Euphemia: »Bebuquin, bei Dir bin ich noch nie auf die Kosten gekommen. Lagen wir zusammen, kommt Dir die Philosophie, und das ist sehr komisch. Man kann sich bei Dir garnicht ernst nehmen, ein Kontrast frißt den anderen auf.«

Heinrich Lippenknabe trat ein.

»Ah, Kontrast, so heftig wie möglich. Aber man ordne ihn dem Gesetz unter. Das Gesetz ist Freiheit, und sie verwandelt den Kontrast zur Harmonie.«

Eine dicke Dame schwebt ein, geht mit dem Busen.
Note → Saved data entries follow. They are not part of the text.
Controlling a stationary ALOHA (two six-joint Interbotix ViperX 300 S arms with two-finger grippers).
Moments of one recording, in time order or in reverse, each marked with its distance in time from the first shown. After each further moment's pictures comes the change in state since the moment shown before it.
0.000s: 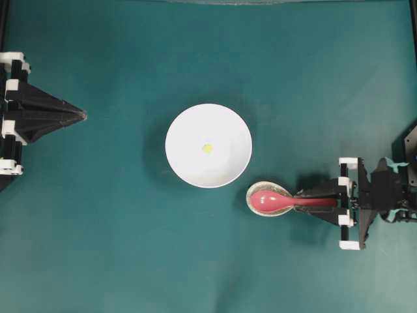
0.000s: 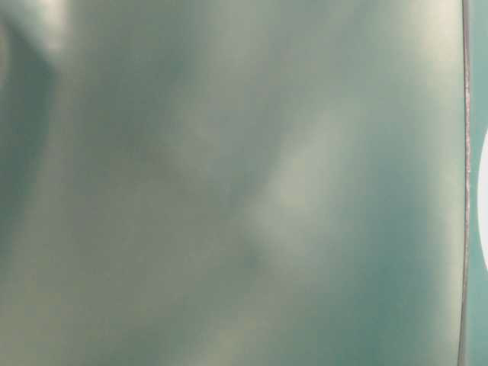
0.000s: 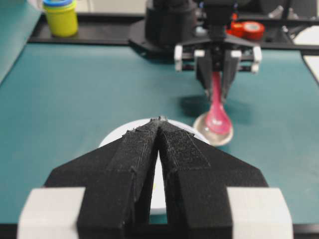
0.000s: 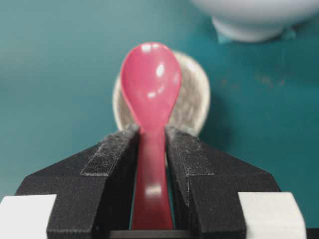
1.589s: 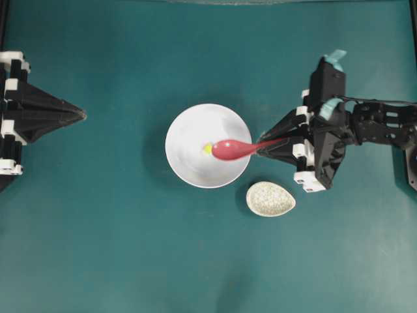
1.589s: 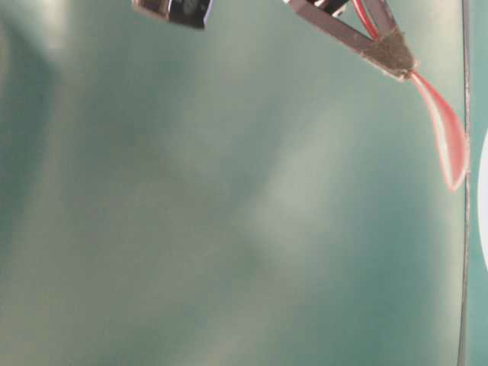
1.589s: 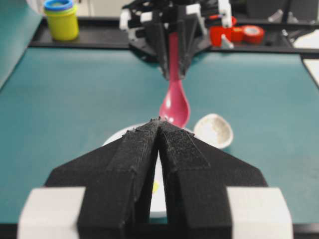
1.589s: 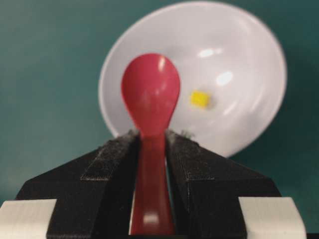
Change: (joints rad) left arm 0.002 0.000 0.000 0.002 -0.011 0.005; right arm -0.713 -0.512 -0.393 -0.009 1.241 -0.459
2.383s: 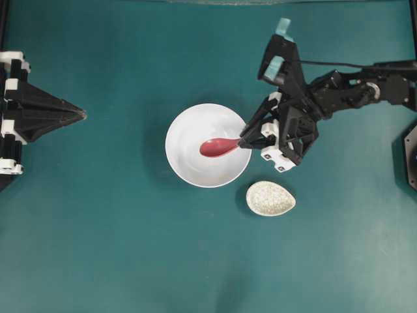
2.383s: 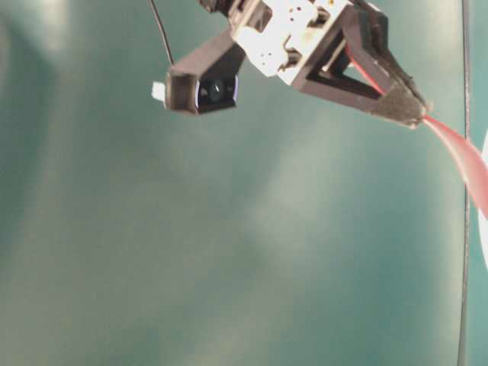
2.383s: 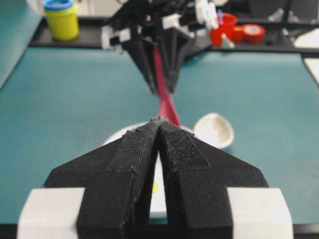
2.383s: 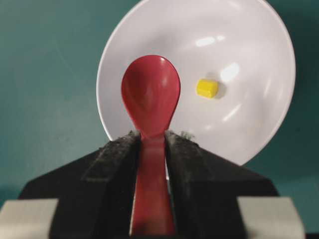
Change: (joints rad) left arm -0.002 0.000 0.000 0.000 0.002 0.000; right arm -0.150 0.169 -0.229 -0.048 0.430 0.138
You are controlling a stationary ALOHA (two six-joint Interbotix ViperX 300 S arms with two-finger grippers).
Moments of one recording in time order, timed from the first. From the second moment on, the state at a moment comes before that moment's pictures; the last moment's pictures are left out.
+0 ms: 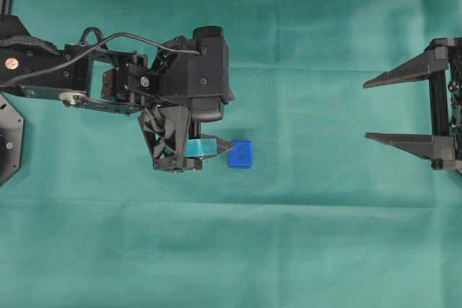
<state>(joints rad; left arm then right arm) 0.00 -0.15 0.35 0.00 0.55 -0.02 0.00 -0.86 1.14 0.00 -0.17 0.04</state>
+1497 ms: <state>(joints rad) -0.03 0.22 0.47 0.00 0.17 -0.02 0.00 -0.84 1.14 0.00 -0.16 0.04</state>
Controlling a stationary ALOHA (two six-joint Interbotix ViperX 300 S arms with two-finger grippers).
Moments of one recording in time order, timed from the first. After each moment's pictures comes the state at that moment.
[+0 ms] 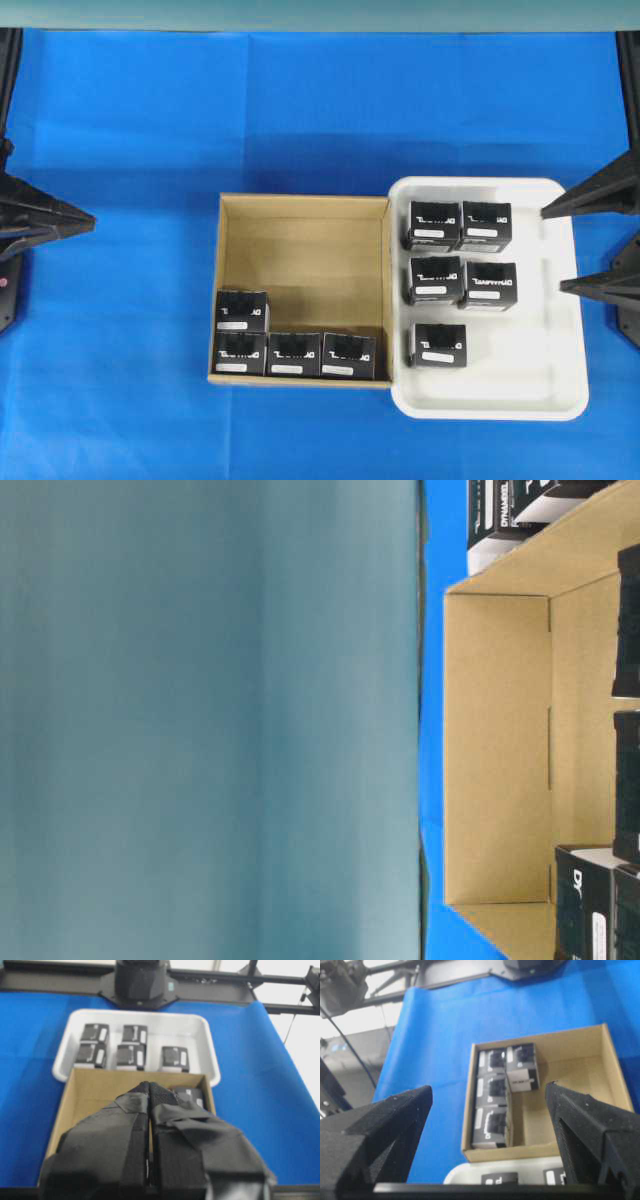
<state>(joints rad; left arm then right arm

»Und man muß die Harmonie genießen, alles zur Freude auflösen, zu einer behaglichen Seligkeit. Wenn man so vollendet ist wie ich ...«

Bebuquin wirft die Dame zum Fenster hinaus. Lippenknabe springt ihr nach, kommt früher zu Boden, beide fallen in einen Waschbottich; er verkauft ihr vor dem Heraussteigen ein Bild, sie feilschen vor Wasser triefend, fontänengleich unter dem antiken Himmel.

Bebuquin sprach leise zu Euphemia.

»Alles kommt auf den Tod an. Ist's hier zu Ende, dann können wir nicht vollendet werden. Kommt es denn auf mehr als den einzelnen Menschen an; und geht es weiter, dann ist auch dies Leben nur hinderlich. Auf dieser Erde einen Zweck zu haben, ist lächerlich.

Zwecke sind immer jenseitig, darüber hinaus; also wir brauchen ein Jenseits, glauben es aber nicht, und schließlich, ein Jenseits ist kraftraubend. Zwei Methoden gibt's, entweder man glaubt und ist bei Gott, ist Mystiker und verblödet an einer nagelnden Idee fixe, oder man platzt und wird gesprengt. Immer ist der Wahnsinn das einzig vermutbare Resultat.«

Euphemia: »Warum?«

»Diese Wünsche, die in mir sausen wie Tramways, die mich mir entreißen, ich bin vom Getöse der Nichtigkeiten umlärmt.«

Unten schlürften betropfte Enthousiasten weiter; der Maler predigte der dicken Dame von Abstinenz, der heroischen Einsamkeit und der Tragik des Schaffenden; damit sie ihn harmonisiere.

O ihr gefetteten Stimmen der Nacht, wandelnd durch nebelatmende Alleen, Ursache lyrischer Bände, Gelegenheit dekorativen Schreitens mit dem Blick in jene Fernen gesenkt; torkelnd über Plätze, man scherze über das verklungene Spiel der Kinder.